Moreover, Facebook’s business model is mostly based on profiling users for targeting advertisements. If WhatsApp’s privacy policy allows data transfers within the Facebook group of companies, could these inferences be used by political campaigns for micro-targeting?

Interestingly, Facebook was at the centre of a huge controversy in August 2020 as its policy head in India, Ankhi Das, was accused of not curating the ‘hate speeches’ posted by the members of the ruling Bharatiya Janata Party. Following the controversy, Das quit Facebook in October this year.

Another issue that may crop up soon is the provision of a level playing field. Will WhatsApp provide the full list of UPI options when people go shopping on the platform (the company has not yet disclosed the payment options to be made available to its users). Even if users are compelled to pay via WhatsApp Pay, the argument in its favour cannot be easily discarded. The messaging platform is not an ecommerce marketplace like Flipkart or Amazon, and hence, the push to its own payment services. Some, however, argue that WhatsApp should be neutral in terms of payment options as it is a social media app first and not a dedicated payments player.

Questions Galore

The debate over data sovereignty also entered the C-Suite when Facebook’s global affairs head Nick Clegg last year countered RIL supremo Mukesh Ambani’s statement that the country’s data should not cross its borders.

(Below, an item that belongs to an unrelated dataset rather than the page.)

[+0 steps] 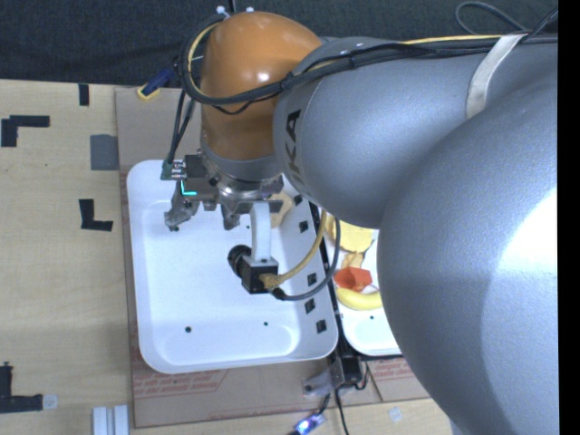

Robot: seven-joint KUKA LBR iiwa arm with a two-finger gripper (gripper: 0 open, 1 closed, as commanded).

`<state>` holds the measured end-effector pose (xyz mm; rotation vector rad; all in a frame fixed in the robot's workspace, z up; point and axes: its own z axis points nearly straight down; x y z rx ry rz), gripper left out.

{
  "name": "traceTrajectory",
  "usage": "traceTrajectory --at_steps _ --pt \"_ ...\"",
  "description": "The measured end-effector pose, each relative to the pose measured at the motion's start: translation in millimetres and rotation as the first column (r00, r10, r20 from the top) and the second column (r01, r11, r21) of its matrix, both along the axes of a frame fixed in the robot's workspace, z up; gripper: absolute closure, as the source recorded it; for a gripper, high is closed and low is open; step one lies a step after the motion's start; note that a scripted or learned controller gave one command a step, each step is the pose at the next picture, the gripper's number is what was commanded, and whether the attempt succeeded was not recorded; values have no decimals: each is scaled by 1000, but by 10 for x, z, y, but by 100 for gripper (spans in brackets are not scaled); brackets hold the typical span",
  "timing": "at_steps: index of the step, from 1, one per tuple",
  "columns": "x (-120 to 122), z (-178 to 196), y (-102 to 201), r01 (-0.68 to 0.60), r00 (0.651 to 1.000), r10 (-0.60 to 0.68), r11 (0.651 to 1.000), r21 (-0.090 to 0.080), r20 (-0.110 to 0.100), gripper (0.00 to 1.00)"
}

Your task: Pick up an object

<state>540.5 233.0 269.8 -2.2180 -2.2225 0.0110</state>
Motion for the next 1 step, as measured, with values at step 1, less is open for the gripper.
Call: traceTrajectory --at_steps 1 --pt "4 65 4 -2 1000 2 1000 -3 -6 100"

It is another matter that the tech giant has invested $5.7 Bn for a 9.99% stake in the telecom juggernaut of Asia’s richest man. While Facebook’s investment in Jio brought two money-spinning behemoths together, there are many unanswered questions about how this partnership will play out.

Will JioMart give preferential access to WhatsApp Pay? Will the oil-to-telecom conglomerate find favourable real estate for its retail platforms on Facebook and WhatsApp? Will they share data and funnel users into each other’s platforms?

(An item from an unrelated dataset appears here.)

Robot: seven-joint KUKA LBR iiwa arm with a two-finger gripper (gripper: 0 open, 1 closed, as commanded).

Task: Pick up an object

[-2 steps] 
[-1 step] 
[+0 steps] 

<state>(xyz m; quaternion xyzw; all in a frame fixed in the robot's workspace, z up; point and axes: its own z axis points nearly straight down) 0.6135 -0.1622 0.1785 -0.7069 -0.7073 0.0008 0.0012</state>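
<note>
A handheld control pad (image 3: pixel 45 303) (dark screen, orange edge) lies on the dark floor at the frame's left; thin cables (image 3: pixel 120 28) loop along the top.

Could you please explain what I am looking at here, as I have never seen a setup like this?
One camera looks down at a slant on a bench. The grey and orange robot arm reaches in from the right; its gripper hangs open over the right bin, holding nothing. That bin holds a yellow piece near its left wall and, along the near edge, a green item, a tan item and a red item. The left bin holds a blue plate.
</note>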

Until now, WhatsApp has taken a regulatory beating in India, but one cannot ignore the luck the Facebook-Reliance Jio deal has brought it. As we have mentioned before, WhatsApp’s long-awaited payments play has seen a satisfactory resolution after Facebook signed on the dotted line.

Although no one knows how the billionaires plan to reshape the Indian consumer tech market, we will surely witness a great strategy game as both businesses seek pride of place on our smartphone screen.